PROJECT SUMMARY / ABSTRACT Volumetric imaging and computation to characterize cardiac electromechanical coupling Approximately 450,000 individuals in the United States die suddenly from cardiac arrhythmias every year. Many widely used medications such as antiarrhythmic agents, antimicrobials, anticancer drugs, and psychotropic drugs can cause or exacerbate a variety of arrhythmias. However, the fundamental mechanisms of most clinical arrhythmias remain poorly understood. The ability to prospectively identify potentially arrhythmogenic compounds would be clinically valuable. Recent advances demonstrate that zebrafish are a productive model system to screen small molecules that function as arrhythmic compounds in humans. However, much remains unknown about the involved excitation-contraction coupling abnormalities and mechanisms of arrhythmias associated with specific drugs. Despite the new zebrafish lines gained in past decades, technical difficulties including motion artifact, frame rate, penetration depth, and signal-to-noise ratio limits the in-depth investigation of aberrant calcium activities and contractile dysfunction. For this reason, we seek to integrate our 4-dimensional (4D, 3D spatial + 1D temporal) volumetric imaging with computational model to investigate whether a common mechanism of action underlies drug-induced excitation-contraction coupling abnormalities. In collaboration with Dr. Kelli Carroll (developmental biology), Dr. Catherine Makarewich (calcium signaling), and Dr. Jay Kuo (machine learning), we will test the hypothesis that small molecule-induced bradycardia activates distinct EC coupling abnormalities responsible for various arrhythmias. In Aim 1, we will reveal the 4D calcium activities across the intact heart with high spatiotemporal resolution via our custom-built structured-illumination light-field microscope. In Aim 2, we will elucidate the electromechanical interaction among neighboring cardiomyocytes during 5~10 cardiac cycles. In Aim 3, we will assess the excitation-contraction coupling abnormalities induced by small molecule compounds. In this context, success of this research will establish a new holistic strategy to in vivo investigate sophisticated electromechanical interaction, providing an entry point to further study the underlying mechanism of arrhythmias and prospectively identify arrhythmogenic compounds.
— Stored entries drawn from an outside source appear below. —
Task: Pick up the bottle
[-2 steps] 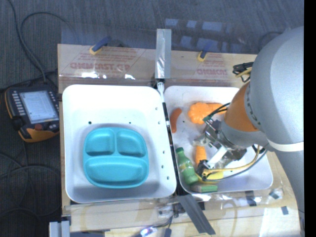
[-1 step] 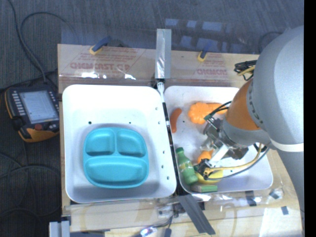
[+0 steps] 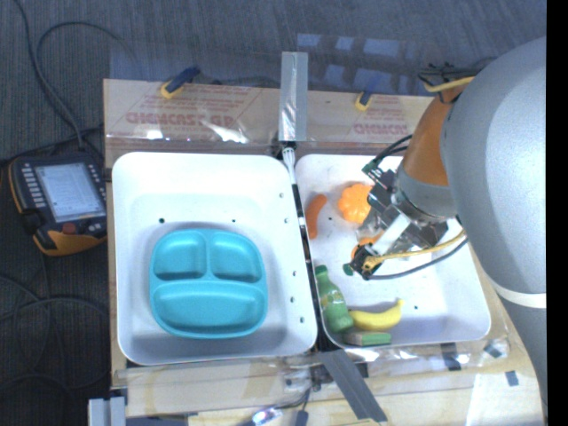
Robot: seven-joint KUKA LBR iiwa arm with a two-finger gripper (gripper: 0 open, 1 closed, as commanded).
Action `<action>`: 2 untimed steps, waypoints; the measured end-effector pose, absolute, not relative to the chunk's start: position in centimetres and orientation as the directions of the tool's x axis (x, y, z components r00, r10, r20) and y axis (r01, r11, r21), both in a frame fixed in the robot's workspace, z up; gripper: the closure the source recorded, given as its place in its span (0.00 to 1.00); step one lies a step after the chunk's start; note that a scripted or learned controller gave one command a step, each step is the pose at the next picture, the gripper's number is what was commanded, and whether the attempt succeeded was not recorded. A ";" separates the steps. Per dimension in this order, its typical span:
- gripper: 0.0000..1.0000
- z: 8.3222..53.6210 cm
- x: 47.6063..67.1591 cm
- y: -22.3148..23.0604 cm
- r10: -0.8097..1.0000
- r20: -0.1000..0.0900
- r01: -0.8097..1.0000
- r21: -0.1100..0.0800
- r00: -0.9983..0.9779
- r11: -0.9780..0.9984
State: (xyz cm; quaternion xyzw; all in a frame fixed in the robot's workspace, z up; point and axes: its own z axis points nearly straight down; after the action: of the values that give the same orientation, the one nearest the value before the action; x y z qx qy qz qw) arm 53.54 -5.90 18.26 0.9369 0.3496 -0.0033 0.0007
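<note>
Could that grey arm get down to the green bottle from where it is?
Probably yes. The gripper hangs just above and to the right of the green bottle, with nothing over the bottle. But the bottle lies against the bin wall, with a banana close beside it, so room looks tight.

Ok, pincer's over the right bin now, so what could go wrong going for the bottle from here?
1. The green bottle lies against the bin's left wall, so a finger may hit the wall instead of sliding beside it.
2. The banana touches the bottle's lower end; closing there could catch the banana or push both.
3. The pincer hangs above and right of the bottle, so descending straight would likely miss it.
</note>
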 end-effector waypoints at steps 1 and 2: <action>1.00 30.2 50.8 1.3 0.852 -0.005 0.852 0.000 0.523 -0.523; 0.00 30.2 50.8 1.3 0.852 -0.005 0.852 0.000 0.524 -0.524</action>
State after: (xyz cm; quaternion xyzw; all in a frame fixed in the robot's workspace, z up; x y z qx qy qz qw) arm 50.77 1.26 30.23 0.8729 0.4880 -0.0021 0.0013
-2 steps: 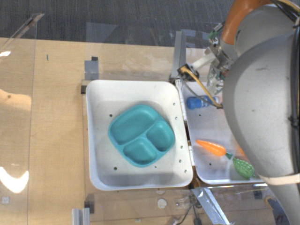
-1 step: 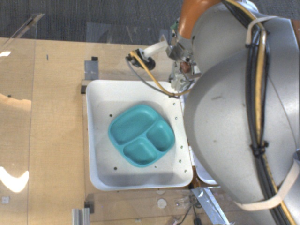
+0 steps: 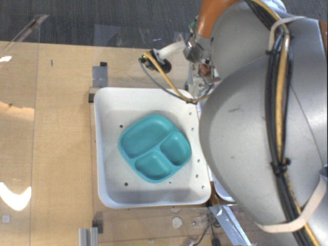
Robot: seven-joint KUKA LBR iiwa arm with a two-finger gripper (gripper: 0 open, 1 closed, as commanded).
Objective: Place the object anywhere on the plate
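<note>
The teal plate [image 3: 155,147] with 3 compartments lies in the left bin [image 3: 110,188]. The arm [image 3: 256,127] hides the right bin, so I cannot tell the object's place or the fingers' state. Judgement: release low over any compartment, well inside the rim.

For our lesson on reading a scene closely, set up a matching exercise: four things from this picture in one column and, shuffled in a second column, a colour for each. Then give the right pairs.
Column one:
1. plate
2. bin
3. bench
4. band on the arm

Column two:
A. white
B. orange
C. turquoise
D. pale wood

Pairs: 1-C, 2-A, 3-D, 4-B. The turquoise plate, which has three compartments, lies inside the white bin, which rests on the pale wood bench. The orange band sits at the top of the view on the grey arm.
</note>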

项目概要/摘要 体积成像和计算来表征心脏机电耦合 美国每年约有 45 万人死于心律失常。许多 广泛使用的药物，如抗心律失常药、抗菌药、抗癌药和精神药物 可引起或加剧多种心律失常。然而，大多数临床的基本机制 心律失常仍然知之甚少。前瞻性识别潜在心律失常的能力 化合物将具有临床价值。最近的进展表明斑马鱼是一种高效的模型 筛选在人类中充当心律失常化合物的小分子的系统。然而，还有很多 未知所涉及的兴奋-收缩耦合异常和心律失常的机制 与特定药物有关。尽管在过去几十年中获得了新的斑马鱼品系，但技术困难 包括运动伪影、帧速率、穿透深度和信噪比限制了深入研究 异常的钙活性和收缩功能障碍。出于这个原因，我们寻求整合我们的 4 维 （4D、3D 空间 + 1D 时间）体积成像与计算模型，以研究是否存在常见的 作用机制是药物引起的兴奋-收缩耦合异常的基础。与合作 Kelli Carroll 博士（发育生物学）、Catherine Makarewich 博士（钙信号传导）和 Jay Kuo 博士 （机器学习），我们将测试小分子诱导的心动过缓激活不同 EC 的假设 耦合异常导致各种心律失常。在目标 1 中，我们将揭示 4D 钙活性 通过我们定制的结构照明光场以高时空分辨率穿越完整的心脏 显微镜。在目标 2 中，我们将阐明邻近心肌细胞之间的机电相互作用 5~10个心动周期。在目标 3 中，我们将评估诱发的兴奋-收缩耦合异常 由小分子化合物组成。在此背景下，这项研究的成功将建立一个新的整体战略 体内研究复杂的机电相互作用，为进一步研究提供了一个切入点 心律失常的潜在机制并前瞻性地识别致心律失常的化合物。